A travers ces exemples, on
se rend compte que beaucoup d’Etats succombent à l’arbitrage. On observe non
seulement qu’ils ont souvent tendance à rompre unilatéralement leurs
engagements au mépris des règles de droit, mais aussi qu’ils sous-estiment
quelques fois la portée d’une sentence arbitrale. Dans l’affaire CBGE c/ Guinée Equatoriale par exemple,
l’Etat, ayant refusé d’exécuter la sentence arbitrale, a sans doute été surpris
que l’avion présidentiel du chef de l’Etat Equato Guinéen fasse l’objet d’une
saisie en France après que la société CBGE ait obtenu l’exequatur de la
sentence dans ce pays.
C’est dans ce contexte de
condamnations à répétition qu’intervient l’alerte sonnée par le site internet
ohada.com.
3)
Les recommandations du site internet ohada.com
Le site internet ohada.com indique qu’il, « ne peut rester indifférent à ces condamnations très lourdes qui frappent les
Etats OHADA » puisque, poursuit
le site internet, « derrière les
Etats, ce sont les populations qui sont de facto condamnées ».
Il est alors recommandé aux
Etats :
-
De ne pas signer
systématiquement les clauses d’arbitrage et de
ne pas s'engager imprudemment dans une justice privée à r laquelle ils sont mal
préparés et dont ils ressortent le plus souvent grands perdants.

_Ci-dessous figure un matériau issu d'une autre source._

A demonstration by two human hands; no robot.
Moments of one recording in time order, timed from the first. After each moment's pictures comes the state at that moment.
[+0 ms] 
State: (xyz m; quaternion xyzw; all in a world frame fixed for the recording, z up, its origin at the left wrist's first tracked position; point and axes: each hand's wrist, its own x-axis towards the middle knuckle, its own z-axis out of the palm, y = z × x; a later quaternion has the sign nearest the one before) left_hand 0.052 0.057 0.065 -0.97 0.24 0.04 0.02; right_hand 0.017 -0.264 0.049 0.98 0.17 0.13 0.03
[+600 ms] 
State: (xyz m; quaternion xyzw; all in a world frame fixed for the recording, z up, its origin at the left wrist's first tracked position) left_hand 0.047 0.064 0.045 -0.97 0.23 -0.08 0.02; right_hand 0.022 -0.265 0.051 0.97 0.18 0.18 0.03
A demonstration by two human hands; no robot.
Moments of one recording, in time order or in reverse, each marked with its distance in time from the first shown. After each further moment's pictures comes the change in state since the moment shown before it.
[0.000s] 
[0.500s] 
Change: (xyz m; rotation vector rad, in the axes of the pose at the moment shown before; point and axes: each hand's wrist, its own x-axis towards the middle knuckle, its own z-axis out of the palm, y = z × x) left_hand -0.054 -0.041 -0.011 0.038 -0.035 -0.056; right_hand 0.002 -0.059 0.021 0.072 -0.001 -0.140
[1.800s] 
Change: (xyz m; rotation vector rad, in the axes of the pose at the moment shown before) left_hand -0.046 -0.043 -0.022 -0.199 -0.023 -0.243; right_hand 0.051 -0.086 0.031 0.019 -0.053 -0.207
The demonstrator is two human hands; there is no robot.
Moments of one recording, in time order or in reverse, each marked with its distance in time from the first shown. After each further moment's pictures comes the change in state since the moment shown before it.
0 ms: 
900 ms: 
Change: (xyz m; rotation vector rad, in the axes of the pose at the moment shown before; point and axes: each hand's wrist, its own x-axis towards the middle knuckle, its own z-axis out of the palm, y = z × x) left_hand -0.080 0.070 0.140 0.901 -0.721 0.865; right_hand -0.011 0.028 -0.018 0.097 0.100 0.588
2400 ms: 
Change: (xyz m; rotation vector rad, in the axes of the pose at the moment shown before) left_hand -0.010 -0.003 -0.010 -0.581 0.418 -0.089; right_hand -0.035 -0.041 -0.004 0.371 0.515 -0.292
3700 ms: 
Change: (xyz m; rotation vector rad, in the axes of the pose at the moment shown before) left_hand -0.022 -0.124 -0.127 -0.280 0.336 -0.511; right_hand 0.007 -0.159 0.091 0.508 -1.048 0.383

Il est
même recommandé aux Etats de faire leurs meilleurs efforts pour purement et
simplement éviter de signer les clauses compromissoires.
-
Lorsque les
Etats sont condamnés, ils doivent choisir avec la plus grande attention leurs
conseils pour former dans les délais un recours en nullité, le cas échéant,
dans le cas des arbitrages OHADA, devant la CCJA.
Ces recommandations, si elles étaient suivies, devraient
éviter aux Etats des situations fâcheuses qui les conduisent à s’acquitter d’importantes
indemnités et priver ainsi leurs économies, déjà pauvres, des fonds qui
n’auraient pas été de trop dans la caisse.
Cependant, est-ce la meilleure solution de recommander aux
Etats de se détourner complètement de la procédure d’arbitrage dans un
contexte où les investisseurs ont peu d’égard pour la justice étatique régulièrement montrée du doigt comme
étant corrompue ? N’aurait-il pas été mieux indiqué d’inviter les Etats à
bien mesurer les conséquences d’une procédure d’arbitrage avant de s’y engager
et surtout de respecter leurs engagements contractuels ? Car le problème
ne nous semble pas être l’arbitrage en lui-même mais plutôt la façon dont les
Etats OHADA exécutent leurs obligations contractuelles. Et sur ce dernier
point, force est de constater, comme on l’a montré, la tentation récurrente des
Etats de se soustraire à leurs engagements.